# Rattling front of engine, ripped cord rattling, what is this cord though?



## sneedham6 (May 9, 2010)




----------



## MikkiJayne (Jan 1, 2007)

*FV-QR*

First things that spring to mind are either the alarm switch on the hood catch mechanism, or the external air temp sensor (bottom of the rad in front of the PAS cooler). What doesn't work?


----------



## sneedham6 (May 9, 2010)

MikkiJayne said:


> First things that spring to mind are either the alarm switch on the hood catch mechanism, or the external air temp sensor (bottom of the rad in front of the PAS cooler). What doesn't work?

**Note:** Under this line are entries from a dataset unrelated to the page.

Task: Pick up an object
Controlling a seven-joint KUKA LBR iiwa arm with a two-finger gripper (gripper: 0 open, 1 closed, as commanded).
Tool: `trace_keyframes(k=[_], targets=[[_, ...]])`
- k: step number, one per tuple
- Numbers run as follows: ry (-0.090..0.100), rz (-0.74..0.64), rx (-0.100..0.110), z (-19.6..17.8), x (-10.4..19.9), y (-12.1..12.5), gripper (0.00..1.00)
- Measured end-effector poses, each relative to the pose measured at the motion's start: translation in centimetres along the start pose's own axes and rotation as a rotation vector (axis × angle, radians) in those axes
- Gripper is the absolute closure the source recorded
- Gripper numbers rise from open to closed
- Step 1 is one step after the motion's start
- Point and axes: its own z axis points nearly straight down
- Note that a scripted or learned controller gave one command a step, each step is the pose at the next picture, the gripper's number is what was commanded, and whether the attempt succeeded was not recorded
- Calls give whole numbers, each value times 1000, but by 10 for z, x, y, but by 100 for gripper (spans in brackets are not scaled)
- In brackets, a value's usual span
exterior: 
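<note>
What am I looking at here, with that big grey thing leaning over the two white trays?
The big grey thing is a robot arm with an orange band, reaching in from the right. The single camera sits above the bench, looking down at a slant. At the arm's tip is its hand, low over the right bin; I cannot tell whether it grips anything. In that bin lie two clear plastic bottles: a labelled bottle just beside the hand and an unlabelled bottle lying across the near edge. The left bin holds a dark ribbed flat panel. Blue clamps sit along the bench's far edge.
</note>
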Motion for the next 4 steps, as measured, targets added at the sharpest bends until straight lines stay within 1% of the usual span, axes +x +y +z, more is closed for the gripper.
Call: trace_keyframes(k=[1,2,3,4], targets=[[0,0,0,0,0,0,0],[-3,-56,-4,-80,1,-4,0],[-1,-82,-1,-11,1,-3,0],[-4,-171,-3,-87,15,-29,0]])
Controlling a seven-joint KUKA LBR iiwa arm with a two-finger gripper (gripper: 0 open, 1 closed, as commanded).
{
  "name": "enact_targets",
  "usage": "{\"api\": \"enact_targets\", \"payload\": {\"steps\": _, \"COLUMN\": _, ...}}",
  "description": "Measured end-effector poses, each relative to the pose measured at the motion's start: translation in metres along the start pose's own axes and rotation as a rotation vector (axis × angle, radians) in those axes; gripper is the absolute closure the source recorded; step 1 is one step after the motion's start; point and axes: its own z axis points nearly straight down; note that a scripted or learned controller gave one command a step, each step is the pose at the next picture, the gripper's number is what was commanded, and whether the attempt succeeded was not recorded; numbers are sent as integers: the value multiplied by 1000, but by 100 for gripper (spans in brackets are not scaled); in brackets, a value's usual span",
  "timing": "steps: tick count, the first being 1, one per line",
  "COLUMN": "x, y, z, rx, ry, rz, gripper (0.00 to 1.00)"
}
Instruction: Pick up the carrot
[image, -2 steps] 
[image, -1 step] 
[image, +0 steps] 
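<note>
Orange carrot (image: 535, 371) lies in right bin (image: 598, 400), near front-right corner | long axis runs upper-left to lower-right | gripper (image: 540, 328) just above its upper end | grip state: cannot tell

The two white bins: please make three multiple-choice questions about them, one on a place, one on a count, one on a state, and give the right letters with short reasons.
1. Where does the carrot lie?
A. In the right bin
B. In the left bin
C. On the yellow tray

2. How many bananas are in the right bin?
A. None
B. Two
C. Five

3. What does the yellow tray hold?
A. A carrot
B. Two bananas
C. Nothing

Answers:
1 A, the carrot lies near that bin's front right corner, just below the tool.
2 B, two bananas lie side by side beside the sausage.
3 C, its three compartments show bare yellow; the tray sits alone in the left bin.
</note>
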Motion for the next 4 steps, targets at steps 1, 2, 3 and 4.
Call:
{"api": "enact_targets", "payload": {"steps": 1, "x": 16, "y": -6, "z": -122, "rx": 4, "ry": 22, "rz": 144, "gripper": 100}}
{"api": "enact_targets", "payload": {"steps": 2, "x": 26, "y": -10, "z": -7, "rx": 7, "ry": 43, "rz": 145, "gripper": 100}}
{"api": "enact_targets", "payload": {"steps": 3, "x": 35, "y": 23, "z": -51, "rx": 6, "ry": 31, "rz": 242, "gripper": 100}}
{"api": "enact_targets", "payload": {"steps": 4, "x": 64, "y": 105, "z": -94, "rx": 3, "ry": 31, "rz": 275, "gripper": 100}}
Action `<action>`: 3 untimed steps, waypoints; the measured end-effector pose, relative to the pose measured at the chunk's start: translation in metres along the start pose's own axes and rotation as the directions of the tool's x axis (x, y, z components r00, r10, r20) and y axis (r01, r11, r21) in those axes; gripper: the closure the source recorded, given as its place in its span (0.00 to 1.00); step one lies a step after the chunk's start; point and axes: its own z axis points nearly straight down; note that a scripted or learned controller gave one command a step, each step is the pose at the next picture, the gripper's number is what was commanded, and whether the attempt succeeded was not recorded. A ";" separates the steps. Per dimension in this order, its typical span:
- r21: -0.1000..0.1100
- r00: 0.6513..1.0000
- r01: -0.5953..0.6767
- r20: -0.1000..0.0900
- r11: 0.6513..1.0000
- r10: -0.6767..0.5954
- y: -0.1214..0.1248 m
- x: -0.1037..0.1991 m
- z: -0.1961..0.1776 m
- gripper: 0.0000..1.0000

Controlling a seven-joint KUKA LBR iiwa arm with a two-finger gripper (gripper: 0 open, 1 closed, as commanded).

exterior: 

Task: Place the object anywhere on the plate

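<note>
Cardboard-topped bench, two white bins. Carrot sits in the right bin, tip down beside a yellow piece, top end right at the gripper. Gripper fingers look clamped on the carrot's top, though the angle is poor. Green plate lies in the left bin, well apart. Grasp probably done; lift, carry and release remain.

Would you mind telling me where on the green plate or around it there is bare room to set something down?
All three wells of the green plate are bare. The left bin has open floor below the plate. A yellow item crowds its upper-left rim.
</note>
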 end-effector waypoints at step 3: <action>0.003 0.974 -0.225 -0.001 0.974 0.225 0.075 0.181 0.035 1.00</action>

Nothing out of the ordinary. I'll attach my vagcom to it to see if any new codes have been out but seriously, no new warning lights or weird performance from the car.


----------



## MikkiJayne (Jan 1, 2007)

*FV-QR*

I had a look at mine earlier and I'm pretty sure those colours are for the alarm switch :thumbup: In theory when you lock it it should think the hood is open. You'll probably see a code for that either in the alarm or central convenience module.


----------



## DCandDGK (Jan 18, 2012)

What is the cord THROUGH? Seems to be a clip that clips on to the fan shroud and keeps it from rattling. Just clip it back on the fan shroud.


----------